◆ Task instructions
Copy each line exactly, starting with the one that contains "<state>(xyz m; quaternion" and stopping after the last line of the material below, with nothing else.
::: Materials provided
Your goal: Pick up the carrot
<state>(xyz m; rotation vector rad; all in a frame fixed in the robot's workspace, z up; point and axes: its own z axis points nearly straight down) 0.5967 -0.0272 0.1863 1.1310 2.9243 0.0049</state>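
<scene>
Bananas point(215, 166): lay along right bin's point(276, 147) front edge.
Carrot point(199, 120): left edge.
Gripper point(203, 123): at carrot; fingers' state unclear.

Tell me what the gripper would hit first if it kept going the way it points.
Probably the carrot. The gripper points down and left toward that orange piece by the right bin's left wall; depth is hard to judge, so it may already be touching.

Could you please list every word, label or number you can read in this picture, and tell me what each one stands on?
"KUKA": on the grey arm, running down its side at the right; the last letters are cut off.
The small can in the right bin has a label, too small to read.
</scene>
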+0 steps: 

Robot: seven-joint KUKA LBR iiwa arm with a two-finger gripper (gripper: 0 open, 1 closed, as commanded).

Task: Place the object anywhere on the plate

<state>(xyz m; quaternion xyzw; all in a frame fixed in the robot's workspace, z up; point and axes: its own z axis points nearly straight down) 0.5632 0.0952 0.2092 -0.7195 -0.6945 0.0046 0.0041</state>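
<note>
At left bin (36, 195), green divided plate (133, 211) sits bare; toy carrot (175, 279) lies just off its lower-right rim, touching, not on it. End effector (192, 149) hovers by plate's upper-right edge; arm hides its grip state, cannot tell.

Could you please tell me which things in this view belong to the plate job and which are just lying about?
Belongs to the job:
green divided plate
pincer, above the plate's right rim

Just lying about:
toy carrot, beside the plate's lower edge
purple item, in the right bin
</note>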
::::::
◆ Expected output
<state>(xyz m; quaternion xyzw; all in a frame fixed in the robot's workspace, z up; point and axes: its own z axis points nearly straight down) 0.5632 0.0952 0.2092 -0.7195 -0.6945 0.0046 0.0041</state>
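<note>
At left bin (36, 195), green divided plate (133, 211) sits bare; toy carrot (175, 279) lies just off its lower-right rim, touching, not on it. End effector (192, 149) hovers by plate's upper-right edge; arm hides its grip state, cannot tell.

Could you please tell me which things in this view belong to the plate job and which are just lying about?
Belongs to the job:
green divided plate
pincer, above the plate's right rim

Just lying about:
toy carrot, beside the plate's lower edge
purple item, in the right bin
</note>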

The work is done, and the output is complete.